# Phantom Hunter Predator Electronic Game Call



## coyotekiller3006 (Jan 3, 2006)

does anybody know anything about the Phantom Hunter Predator Electronic Game Call, its $100 this is the description:

Phantom Hunter Electronic Predator Digital Calling System by Extreme Dimension

4 "AA" batteries for increased battery life up to 16 hours at maximum volume at an ear shattering 126 db.
60 Ft. of Cord
Cold Weather Operation rated for -40 degrees. 
Power & Low Battery Indicators 
4 "AA" batteries power the Phantom Hunter-Series Calling System. We recommend using alkaline batteries for optimum performance. The Phantom Hunter-Series is programmed to automatically shut down after remaining idle for 60 seconds to conserve battery life. With moderate use the average hunter could hunt a whole season on one set of batteries.

The Phantom Hunter-Series Predator Digital Calling System contains the following sounds:

Coyote Howls
Coyote Pups
Jack Rabbit Distress
Fawn Distress
Baby Pig Distress
Feline Distress
Rabbit Distress
Bird Distress
Rodent Squeaks
Crow Gathering
Thrashing Leaves 
Ground Hops


----------



## Danny B (Jun 6, 2006)

Buddy, why are you asking us when you know everything about the call? Go buy one and start hunting. :sniper: :wink:


----------



## cya_coyote (Aug 31, 2005)

have not heard one play, but it sounds like a pretty good unit. the sound quality is what i would want to check. a lot of the sounds out there are full of background noise, and you would want to stay away from that. other than that, wrap it up and go get them....

cya

:sniper:


----------



## Jrbhunter (May 24, 2006)

I'd personally get a Johnny Stewart 612LR for $75 long before I'd mess with the unit you've described. Volume, sound quality, battery life, durability and sound selection (Although through tapes) is much better out of the JS units.

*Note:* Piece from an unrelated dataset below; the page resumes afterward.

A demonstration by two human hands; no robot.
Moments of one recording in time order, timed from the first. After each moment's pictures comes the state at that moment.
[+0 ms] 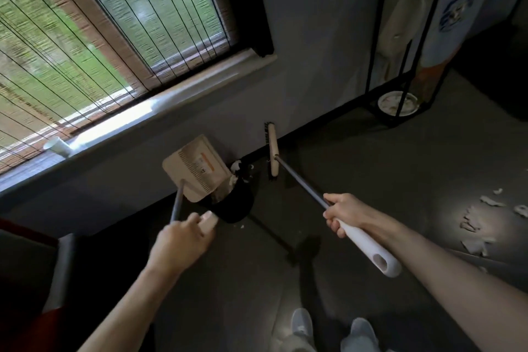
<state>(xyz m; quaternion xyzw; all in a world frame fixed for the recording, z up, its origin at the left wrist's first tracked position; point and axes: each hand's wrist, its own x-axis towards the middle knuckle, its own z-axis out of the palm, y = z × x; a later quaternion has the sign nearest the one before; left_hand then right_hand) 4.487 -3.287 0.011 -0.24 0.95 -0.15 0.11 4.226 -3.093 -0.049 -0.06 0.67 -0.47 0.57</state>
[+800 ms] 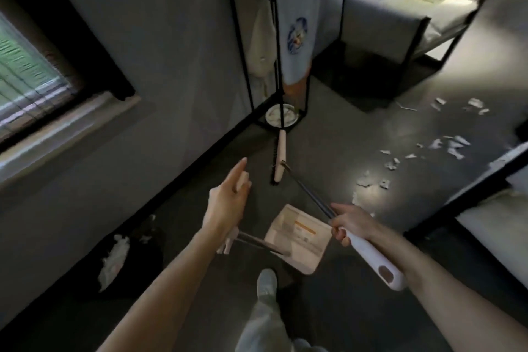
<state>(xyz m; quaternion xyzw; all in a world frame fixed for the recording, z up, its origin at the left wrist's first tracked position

Just my .02- that unit doesn't offer enough AA battery life to run a weeks worth of hunting no matter what the advertisement says. The JS is rechargable 12v. That unit offers a few half baked sounds (Ground hops? LOL!), the JS offers a large library of good sounds including decent vocalizations. The JS is a good piece of equipment for those looking to save money... the market has moved away from larger tape driven devices but they are still effective in the field!!

People are paying $500 for a Foxpro these days and fighting to keep batteries in it between hunts... AA Batteries are for toys, and if your system isn't a toy it will chew up the battery life in a hurry. In other words, either you'll have a wimpy unit with plenty of battery power or a tough unit that swallows AA batters- can't have it both ways! The term digital is used losely in both the Foxpro and Phantom, neither are truely operating on a digital mode... but that's another story.


----------



## SDHandgunner (Jun 22, 2004)

coyotekiller3006 said:


> does anybody know anything about the Phantom Hunter Predator Electronic Game Call, its $100 this is the description:
> 
> Phantom Hunter Electronic Predator Digital Calling System by Extreme Dimension
> 
> ...


I had one of their earlier versions that used a single 9 volt battery. It was not dependable, and the sounds were horrible (well at least in my opinion). In fact I obtained the one I had in a trade. A guy had it and hunted with me with one of my home made callers and bugged and bugged me until I traded with him. I used the Phantom once and sold it and built myself another home made caller.

There are a lot of better options out there. If you insist on a Digital Caller of the Phantom Type you might look at the Johnny Stewart Preymaster Digital Caller. The JS has interchangeable sound cards with 4 sounds per card.

For not too much more you can get a Fox Pro FP38 (non remote) with 8 preprogrammed sounds on it. I saw them on the net just the other day listed for $145.00.


----------



## Gohon (Feb 14, 2005)

I would second the Johnny Stewart Preymaster Digital Caller. I've got one plus a home made MP3 player and I carry them both in a small camera bag that is only about 8x8x8 inches and weighs just a couple pounds. In the bag is also extra batteries and 4 or 5 mouth calls. There is even room for ammo if needed. on the other had I also have one of the Johnny Stewart tape player setups and it weighs a ton after a few hundred yards having it bang against you backside or hip. It's now in the garage gathering dust. The Fox Pro FP38 is also a good choice, especially if concerned with portability and the sound is sharp and clear. The disadvantage to the Fox Pro FP38 is not being able to place it any distance from where you are sitting. The disadvantage to the Preymaster is it doesn't have a pause or stop button. If you want to stop the sound you must hit the off button. Not a big disadvantage but a nuisance nevertheless.

I know this doesn't answer your question on the Phantom Hunter but I've never heard one so I can't comment on it.


----------



## coyotekiller3006 (Jan 3, 2006)

thanks for the input, i think i'll check into the preymaster, i can get one for $100 alson and if they are better, why not?


----------